Ethical privacy concerns are becoming increasingly prominent. Widespread applications of technologies like facial recognition have sparked intense debates about personal privacy protection. Algorithmic bias also warrants attention, as some vision systems exhibit performance disparities across demographic groups. Addressing these issues requires both technological improvements and regulatory oversight.

Computational resource consumption presents another major challenge. Training large vision models demands substantial energy, resulting in significant carbon footprints. Approaches like model compression and efficient architecture design can partially mitigate this problem, but fundamental solutions remain elusive. Applications with stringent real-time requirements also need to balance algorithmic efficiency and computational resources.

4.2. Future trends

Neuromorphic vision represents a noteworthy frontier. Inspired by biological visual systems, neuromorphic vision sensors can process visual information more efficiently. These sensors typically employ event camera designs that only respond to scene changes, offering advantages like low latency and high dynamic range. Compared to conventional frame-based cameras, neuromorphic vision systems demonstrate superior performance in high-speed motion and low-light conditions.

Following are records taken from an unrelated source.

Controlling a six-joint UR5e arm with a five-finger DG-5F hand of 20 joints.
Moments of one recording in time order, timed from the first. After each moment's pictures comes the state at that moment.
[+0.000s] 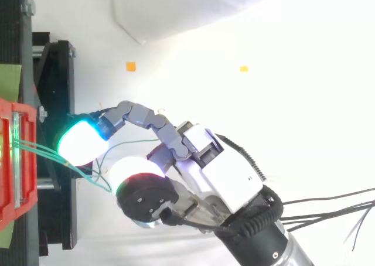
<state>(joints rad) 0.43 -2.50 -1.08 -2.06 -0.35 -0.51</state>
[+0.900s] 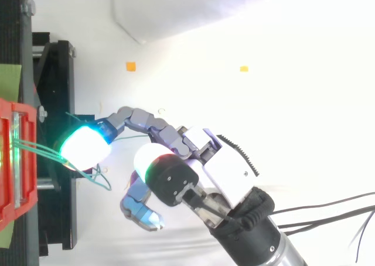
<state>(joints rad) 0.43 -2.53 -1.08 -2.06 -0.34 -0.27</state>
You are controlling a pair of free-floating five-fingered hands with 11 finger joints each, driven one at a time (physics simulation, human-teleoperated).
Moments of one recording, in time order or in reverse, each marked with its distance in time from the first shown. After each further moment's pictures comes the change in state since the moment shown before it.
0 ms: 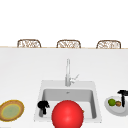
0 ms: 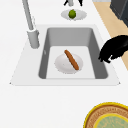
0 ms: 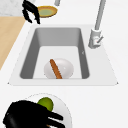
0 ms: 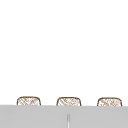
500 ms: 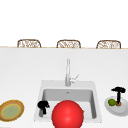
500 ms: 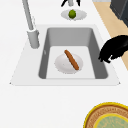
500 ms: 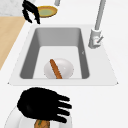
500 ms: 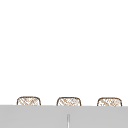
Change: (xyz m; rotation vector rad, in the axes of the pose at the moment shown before) left hand 0.000 0.000 0.000 0.000 0.000 0.000; right hand 0.029 -0.020 -0.015 0.042 -0.177 -0.074
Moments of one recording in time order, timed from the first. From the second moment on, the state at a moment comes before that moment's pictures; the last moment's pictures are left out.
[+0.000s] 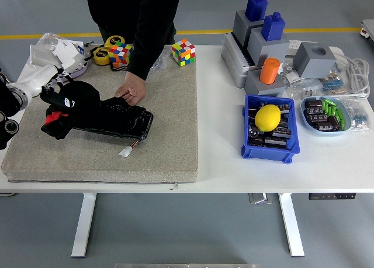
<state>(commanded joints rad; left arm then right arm) -0.67 0.60 -0.81 -1.12 1.52 -0.05 0.33 0.11 -0.44 0.67 0.30 -0.06 -0.02 -0.08</state>
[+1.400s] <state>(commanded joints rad) -0.73 0.46 -0.67 -1.24 1.58 -0.05 0.36 0.12 -0.46 0.64 0.30 -0.04 -0.02 -0.07</state>
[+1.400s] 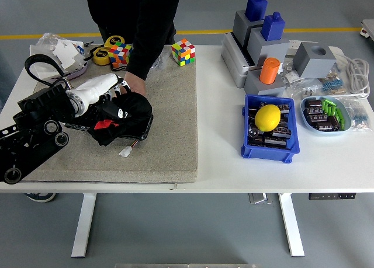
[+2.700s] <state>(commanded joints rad) -0.72 0.48 -0.70 -1.23 1.59 -0.05 0.37 0.11 -0.46 0.65 0.30 -0.04 -0.02 -0.08</state>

Quantum machine learning may bring breakthrough advancements. The parallel computing capability of quantum computers could accelerate certain vision algorithms. Although still in early research stages, quantum-enhanced vision algorithms show potential in optimization problem solving and pattern recognition. With progress in quantum computing hardware, this direction may yield significant impacts.

Multimodal fusion represents another important trend. Integrating visual, auditory, and textual information enables more comprehensive understanding of complex scenarios. Cross-modal learning techniques allow systems to leverage data from one modality to improve task performance in another. Such fusion will propel computer vision toward more intelligent and versatile development.

5. Conclusion

As a core technology of artificial intelligence, computer vision has profoundly altered development trajectories across multiple industries. From CNNs to Transformers, algorithmic innovations continuously push technological boundaries; from medical diagnosis to autonomous driving, application scenarios keep expanding. However, challenges like data dependency, ethical issues, and computational costs still require solutions. Looking ahead, emerging technologies like neuromorphic vision and quantum computing may bring breakthrough advancements. The development of computer vision necessitates coordinated progress in technological innovation, practical implementation, and ethical considerations. Through interdisciplinary collaboration and sustained research, computer vision holds promise for creating greater value for human society.